→ BRIEF:
Write out the records in full and without alteration, setting aside their pictures.

→ DATA EXCERPTS:
↓↓↓

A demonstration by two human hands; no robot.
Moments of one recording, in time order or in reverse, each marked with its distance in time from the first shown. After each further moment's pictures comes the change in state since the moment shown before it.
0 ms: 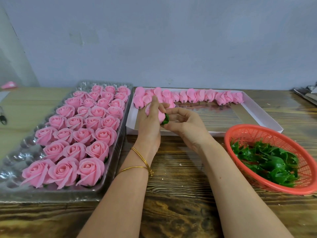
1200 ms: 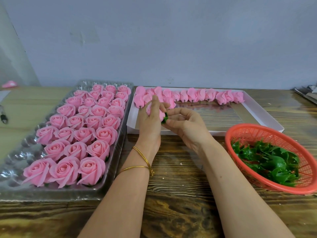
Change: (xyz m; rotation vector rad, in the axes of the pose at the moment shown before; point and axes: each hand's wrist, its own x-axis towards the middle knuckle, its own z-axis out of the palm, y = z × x) left_hand 0.003 -0.005 -0.002 0.035 0.007 0.064; right_hand 0.007 0.011 -0.003 0.197 -0.016 0.007
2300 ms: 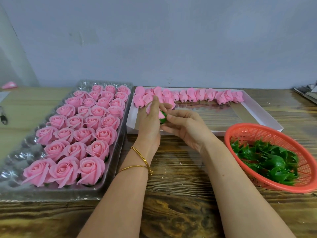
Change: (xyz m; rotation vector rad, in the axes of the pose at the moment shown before) left_hand 0.001 0.001 -0.002 -0.043 -0.092 -0.093; right_hand -0.008 -0.012 0.002 0.038 -0.069 0.096
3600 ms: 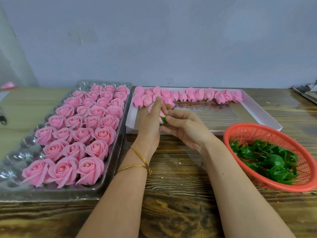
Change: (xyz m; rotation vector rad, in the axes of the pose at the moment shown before) left_hand -0.001 0.001 0.000 0.041 -0.036 0.005; right_hand -0.001 0.000 0.001 0.024 -0.079 0.006
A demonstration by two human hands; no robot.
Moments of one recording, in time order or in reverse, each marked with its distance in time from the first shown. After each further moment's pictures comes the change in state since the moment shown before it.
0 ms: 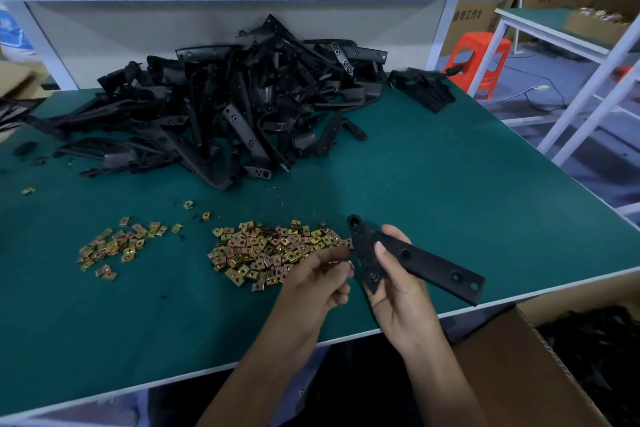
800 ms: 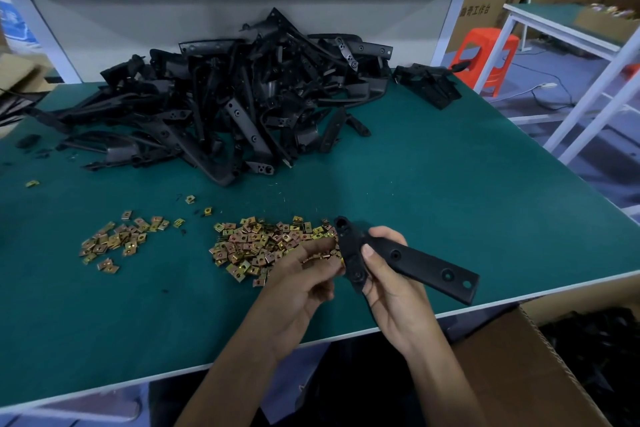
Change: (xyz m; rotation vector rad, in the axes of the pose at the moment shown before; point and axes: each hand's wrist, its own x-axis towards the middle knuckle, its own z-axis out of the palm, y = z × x) left_hand 0.007 0.007 -0.019 -0.128 -0.042 -0.050; right_hand -0.001 0.004 -0.003 -0.213 -0.134 -0.004
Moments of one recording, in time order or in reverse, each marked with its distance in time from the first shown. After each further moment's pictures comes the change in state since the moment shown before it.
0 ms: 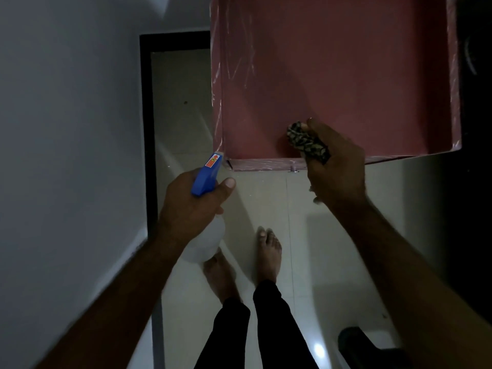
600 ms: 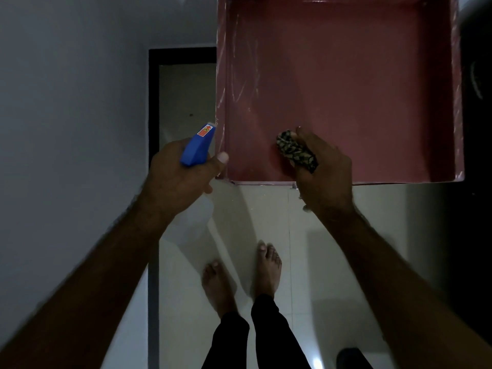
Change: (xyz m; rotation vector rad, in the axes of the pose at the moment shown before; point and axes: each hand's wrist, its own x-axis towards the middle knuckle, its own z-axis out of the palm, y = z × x) left_hand 0.053 0.055 -0.035 0.131 0.041 0.092; right_hand 0.033 -0.024 0.011 0.046 -0.028 -0.036
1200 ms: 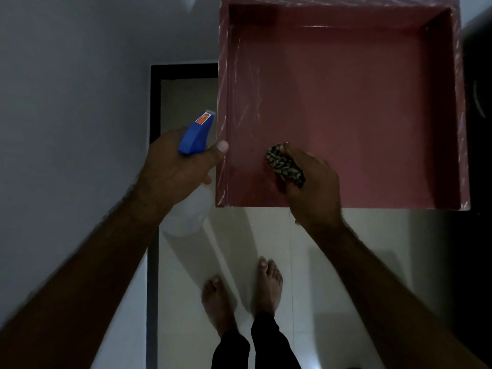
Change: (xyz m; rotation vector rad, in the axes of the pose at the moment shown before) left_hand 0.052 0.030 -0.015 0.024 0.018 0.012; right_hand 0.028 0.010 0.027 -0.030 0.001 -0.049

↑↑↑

→ SOLVED PROBLEM:
A demonstration by two human hands; no robot.
Moments of one recording, in time order or in reverse, each marked with its distance in time from the first shown. After each further moment's pictures comes the change in state since the moment shown before it.
0 ms: 
1200 ms: 
Change: (xyz m; rotation vector rad, in the axes of the pose at the moment shown before; point and axes: each hand's wrist, its own x-axis towards the middle knuckle, its own z-axis out of the palm, y = z × x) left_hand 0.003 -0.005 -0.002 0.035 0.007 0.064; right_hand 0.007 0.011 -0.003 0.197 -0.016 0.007
2300 ms: 
Change: (xyz m; rotation vector rad, in the axes of the pose at the moment shown before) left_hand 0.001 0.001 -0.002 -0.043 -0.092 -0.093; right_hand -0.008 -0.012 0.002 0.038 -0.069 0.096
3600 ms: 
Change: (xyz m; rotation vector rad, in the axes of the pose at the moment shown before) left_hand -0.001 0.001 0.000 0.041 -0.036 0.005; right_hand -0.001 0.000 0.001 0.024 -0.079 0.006
A demonstration by two human hands; no robot.
Moments of one recording, in time order or in reverse, each marked with its distance in time from the first shown. After each further moment's pictures comes the change in state since the moment shown before it.
0 ms: 
800 ms: 
Change: (xyz m; rotation vector rad, in the axes of the pose at the moment shown before; point and axes: each hand's wrist, its own x-axis towards the middle knuckle, its own z-axis out of the palm, y = z × x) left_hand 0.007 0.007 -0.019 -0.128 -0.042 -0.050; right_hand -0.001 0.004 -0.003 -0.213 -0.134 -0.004
Moments of one recording, in time order or in reverse, each marked with its distance in time from the first shown. After each further moment's pictures comes the change in state since the moment shown before it.
0 ms: 
600 ms: 
Change: (xyz m; rotation vector rad, in the axes of the pose at the moment shown before; point and axes: each hand's wrist, its own x-axis towards the middle knuckle, its own z-axis out of the palm, y = z × x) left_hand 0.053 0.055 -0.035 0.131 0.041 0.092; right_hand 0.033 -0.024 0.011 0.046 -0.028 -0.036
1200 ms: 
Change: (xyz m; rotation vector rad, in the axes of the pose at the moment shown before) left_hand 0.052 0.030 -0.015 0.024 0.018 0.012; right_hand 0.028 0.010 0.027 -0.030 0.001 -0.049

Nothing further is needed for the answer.